09-01-2011, 09:33 PM #1524
Hi I don't know if I'm doing this right if not I'm sorry. I have taken pain pills for 5 years and this is my sixth day of taking nothing I went cold turkey and I'm having ALOT of depression which leads to cravings which leads to anxiety... I have read this site for a couple months and have never wrote anything but now I'm really scared and I need somebody to tell me when this will start to ease up a little.... I am a single parent and have two jobs I can't believe something can grab you like this I just want it to be over ;( please help with words of advice. Thank you
09-01-2011, 10:34 PM #1525
Donewith: The AA meetings I go to recognize that many people have dual addictions, and also welcome people with other addictions besides alcohol. Not all meeting are like this; maybe go to an AA meeting w/your friend and, either before or after the meeting, or during the break, if there is one, talk to either the chairperson or anyone at the meeting who seems friendly and knowledgeable and tell them about your situation -- if they truly believe in the principles of AA they will help you. If not, call your local AA chapter -- don't give up, AA has saved my life but you don't always get lucky at your first meeting - sometimes u have to try a few diff. locations before finding one that is what you are looking for. Good luck! There is help out there. (Also, you and your friend can try going to AA online.)

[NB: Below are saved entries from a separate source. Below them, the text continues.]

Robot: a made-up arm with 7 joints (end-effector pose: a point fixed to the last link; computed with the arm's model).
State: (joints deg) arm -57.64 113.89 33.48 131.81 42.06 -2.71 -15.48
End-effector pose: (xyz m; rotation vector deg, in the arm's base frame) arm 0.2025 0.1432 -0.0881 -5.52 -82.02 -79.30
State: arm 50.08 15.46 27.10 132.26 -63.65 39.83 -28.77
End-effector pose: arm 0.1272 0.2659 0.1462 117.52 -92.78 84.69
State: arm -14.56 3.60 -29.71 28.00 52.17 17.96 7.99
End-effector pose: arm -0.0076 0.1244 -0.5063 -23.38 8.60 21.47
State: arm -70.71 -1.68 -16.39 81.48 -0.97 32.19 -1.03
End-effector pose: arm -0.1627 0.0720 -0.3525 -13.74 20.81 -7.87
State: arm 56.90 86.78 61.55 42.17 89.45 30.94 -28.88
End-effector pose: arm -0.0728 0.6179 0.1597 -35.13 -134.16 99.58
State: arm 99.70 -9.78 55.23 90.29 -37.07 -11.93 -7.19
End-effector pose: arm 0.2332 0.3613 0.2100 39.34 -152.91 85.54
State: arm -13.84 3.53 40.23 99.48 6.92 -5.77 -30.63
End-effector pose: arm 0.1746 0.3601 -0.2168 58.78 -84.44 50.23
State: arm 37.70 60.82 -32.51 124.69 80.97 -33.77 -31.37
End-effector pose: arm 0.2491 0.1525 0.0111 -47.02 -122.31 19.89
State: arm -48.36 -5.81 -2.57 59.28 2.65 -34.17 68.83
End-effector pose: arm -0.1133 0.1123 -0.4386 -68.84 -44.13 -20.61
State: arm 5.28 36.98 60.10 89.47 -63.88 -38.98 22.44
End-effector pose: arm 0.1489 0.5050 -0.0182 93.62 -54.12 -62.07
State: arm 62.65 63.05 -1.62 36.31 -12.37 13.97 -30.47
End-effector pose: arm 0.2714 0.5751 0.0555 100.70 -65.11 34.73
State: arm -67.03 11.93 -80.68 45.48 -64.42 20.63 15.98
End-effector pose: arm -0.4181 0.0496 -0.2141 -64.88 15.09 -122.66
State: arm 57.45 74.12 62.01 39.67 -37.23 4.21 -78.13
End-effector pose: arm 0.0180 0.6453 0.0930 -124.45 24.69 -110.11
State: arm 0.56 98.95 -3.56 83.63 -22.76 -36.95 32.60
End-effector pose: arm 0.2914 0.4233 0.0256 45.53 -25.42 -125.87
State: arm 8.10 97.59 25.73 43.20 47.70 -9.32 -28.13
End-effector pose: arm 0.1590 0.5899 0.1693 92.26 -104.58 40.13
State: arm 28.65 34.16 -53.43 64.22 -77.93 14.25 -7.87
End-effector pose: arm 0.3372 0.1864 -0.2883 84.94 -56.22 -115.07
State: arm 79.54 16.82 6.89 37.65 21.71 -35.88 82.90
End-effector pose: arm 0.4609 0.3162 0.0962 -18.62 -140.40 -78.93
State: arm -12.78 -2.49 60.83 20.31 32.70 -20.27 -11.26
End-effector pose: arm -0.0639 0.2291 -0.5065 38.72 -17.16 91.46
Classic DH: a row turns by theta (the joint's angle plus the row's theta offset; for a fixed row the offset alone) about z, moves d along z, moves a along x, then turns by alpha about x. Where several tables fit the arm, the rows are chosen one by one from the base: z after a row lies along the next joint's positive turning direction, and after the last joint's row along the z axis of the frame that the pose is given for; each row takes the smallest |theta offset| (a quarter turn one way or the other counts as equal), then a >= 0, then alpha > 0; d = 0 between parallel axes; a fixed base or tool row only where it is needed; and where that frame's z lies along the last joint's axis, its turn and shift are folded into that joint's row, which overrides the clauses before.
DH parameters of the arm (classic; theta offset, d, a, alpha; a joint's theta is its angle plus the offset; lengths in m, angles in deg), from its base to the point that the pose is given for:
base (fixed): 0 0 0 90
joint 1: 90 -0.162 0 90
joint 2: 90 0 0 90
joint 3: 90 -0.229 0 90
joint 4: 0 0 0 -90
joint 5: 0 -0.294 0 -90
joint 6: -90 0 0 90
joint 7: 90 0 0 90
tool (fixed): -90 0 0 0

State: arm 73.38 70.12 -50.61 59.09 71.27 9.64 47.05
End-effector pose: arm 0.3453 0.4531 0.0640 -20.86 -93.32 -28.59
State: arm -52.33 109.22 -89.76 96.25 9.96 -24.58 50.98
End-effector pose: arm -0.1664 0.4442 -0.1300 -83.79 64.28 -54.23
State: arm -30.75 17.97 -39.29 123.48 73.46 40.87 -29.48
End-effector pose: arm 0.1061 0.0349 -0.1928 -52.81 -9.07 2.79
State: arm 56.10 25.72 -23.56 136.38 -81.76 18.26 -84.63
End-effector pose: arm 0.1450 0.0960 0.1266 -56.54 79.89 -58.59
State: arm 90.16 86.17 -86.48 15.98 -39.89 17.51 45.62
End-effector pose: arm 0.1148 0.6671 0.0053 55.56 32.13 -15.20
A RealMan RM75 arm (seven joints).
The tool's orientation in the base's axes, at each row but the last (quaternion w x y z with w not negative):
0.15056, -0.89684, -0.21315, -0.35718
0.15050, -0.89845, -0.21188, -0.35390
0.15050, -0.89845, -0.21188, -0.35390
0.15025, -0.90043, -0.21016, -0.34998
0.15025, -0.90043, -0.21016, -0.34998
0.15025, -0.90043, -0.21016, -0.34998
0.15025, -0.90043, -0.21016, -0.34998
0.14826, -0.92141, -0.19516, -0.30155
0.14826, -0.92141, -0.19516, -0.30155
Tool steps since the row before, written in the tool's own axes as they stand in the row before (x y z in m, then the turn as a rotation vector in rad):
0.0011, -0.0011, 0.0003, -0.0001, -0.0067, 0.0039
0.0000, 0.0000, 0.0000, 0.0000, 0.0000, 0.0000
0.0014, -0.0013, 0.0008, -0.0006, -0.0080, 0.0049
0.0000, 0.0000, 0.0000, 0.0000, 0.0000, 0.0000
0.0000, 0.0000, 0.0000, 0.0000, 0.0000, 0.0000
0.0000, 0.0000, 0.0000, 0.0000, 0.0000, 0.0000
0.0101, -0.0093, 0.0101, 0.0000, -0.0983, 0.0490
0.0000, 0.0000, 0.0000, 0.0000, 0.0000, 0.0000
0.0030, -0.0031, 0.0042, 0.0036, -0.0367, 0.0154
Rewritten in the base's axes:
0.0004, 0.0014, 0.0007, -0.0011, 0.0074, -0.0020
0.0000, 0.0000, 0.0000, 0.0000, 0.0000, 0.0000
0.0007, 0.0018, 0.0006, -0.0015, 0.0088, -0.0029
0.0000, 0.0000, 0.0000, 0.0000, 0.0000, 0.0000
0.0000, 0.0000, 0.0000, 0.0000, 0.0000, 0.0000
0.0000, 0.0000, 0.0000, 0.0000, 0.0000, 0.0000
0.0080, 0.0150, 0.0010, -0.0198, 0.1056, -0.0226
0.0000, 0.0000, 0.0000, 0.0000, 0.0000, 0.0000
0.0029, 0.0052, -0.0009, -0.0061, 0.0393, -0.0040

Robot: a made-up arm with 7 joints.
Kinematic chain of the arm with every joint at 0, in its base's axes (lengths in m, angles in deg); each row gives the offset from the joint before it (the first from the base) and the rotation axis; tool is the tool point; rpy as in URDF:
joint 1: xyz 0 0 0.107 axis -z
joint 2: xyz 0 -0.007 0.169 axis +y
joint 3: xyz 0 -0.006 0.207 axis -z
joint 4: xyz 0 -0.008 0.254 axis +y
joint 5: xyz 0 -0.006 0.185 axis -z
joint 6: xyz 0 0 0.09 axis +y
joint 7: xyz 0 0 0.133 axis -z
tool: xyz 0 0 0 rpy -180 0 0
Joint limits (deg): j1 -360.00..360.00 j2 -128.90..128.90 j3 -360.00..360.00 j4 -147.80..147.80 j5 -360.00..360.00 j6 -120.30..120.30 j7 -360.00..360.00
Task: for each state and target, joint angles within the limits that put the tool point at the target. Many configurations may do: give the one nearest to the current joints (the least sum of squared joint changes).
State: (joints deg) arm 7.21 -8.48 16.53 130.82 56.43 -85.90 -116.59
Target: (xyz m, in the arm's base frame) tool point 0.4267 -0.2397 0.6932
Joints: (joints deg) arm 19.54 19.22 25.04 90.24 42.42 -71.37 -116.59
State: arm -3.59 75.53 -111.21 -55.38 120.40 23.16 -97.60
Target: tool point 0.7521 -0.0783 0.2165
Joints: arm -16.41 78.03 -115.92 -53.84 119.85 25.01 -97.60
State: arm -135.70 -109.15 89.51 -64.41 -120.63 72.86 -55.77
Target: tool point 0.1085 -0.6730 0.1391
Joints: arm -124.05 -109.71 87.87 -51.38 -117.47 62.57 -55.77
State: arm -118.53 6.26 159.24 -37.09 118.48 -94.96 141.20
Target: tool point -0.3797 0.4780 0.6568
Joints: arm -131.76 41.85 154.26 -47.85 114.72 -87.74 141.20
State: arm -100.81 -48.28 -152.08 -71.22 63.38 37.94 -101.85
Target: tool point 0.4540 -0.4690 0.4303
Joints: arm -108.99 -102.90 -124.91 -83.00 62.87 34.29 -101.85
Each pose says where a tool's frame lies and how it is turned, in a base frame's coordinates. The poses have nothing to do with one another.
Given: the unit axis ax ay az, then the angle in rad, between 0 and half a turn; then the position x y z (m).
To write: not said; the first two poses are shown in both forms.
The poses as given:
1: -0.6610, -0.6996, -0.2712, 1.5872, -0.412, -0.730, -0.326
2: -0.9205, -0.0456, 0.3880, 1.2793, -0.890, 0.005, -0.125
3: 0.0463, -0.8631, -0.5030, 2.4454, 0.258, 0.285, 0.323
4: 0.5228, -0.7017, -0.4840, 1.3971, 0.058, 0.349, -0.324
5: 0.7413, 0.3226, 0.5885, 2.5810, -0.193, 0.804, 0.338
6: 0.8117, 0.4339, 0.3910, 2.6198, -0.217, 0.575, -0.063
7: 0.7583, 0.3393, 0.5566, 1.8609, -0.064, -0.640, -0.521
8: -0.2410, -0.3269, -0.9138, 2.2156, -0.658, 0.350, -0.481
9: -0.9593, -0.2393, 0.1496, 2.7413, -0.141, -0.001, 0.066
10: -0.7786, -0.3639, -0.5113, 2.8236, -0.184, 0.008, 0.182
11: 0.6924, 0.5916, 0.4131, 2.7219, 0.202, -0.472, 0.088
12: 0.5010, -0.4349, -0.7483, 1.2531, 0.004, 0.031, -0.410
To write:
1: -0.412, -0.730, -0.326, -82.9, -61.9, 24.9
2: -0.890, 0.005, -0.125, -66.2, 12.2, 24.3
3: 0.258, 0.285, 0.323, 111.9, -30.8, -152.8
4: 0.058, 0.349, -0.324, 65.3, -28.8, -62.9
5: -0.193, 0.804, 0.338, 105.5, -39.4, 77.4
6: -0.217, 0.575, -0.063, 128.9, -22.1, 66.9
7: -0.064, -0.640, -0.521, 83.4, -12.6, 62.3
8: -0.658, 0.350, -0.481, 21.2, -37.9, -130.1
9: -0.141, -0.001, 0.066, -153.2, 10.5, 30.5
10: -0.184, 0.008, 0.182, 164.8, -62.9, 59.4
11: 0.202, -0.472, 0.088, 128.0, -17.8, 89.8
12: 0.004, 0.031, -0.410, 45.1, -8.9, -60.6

Originally Posted by donewith.thepillz
09-01-2011, 11:56 PM #1526
09-02-2011, 01:53 AM #1527
Originally Posted by reeesiecups333
im a little confused why did the nurse give you her number did she know you were an addict, and wanted to get some from you, or is she trying to help you and why would the Dr ask to hang out, im lost??
09-02-2011, 02:10 AM #1528
First of all congrats on choosing to be done! I know all about the depression, after my initial detoxing i had so much depression the world looked so bleak i couldnt even get out of bed, now im not trying to scare you but once the narcotic haze lifts there could be something else going on you know like well depression. I think thats what was going on with me and i finally had to go on an anti depressant and knock on wood in the last 2 days im finally starting to enjoy life again.
Originally Posted by Whirlwind06
You will get through this and you will be fine and like i said there is nthong wrong with going on some meds to help. Keep posting here, this is such a great support site, i couldntn have done it without this group, in fact i never would have even gotten teh courage to try.
09-02-2011, 08:44 AM #1529
Thank u sooo much for responding! I think I need to try some anti depression meds along with something for anxiety... I'm a nervous wreck all the time!..
09-02-2011, 09:19 AM #1530
I promise you Im more confused then you are, and no I didnt tell them anything about my current situation in reference to addiction. Any doctor I have been to, the whole staff tends to like talking to me... Not sure why. Im used to the nurses and doctors talking to me for about 30min each just because, but never have I gotten an invitation to hangout. They are both females, so maybe they are just trying to be nice? Not really sure, but whatever. I wouldnt go, due to it being unprofessional on there end of things.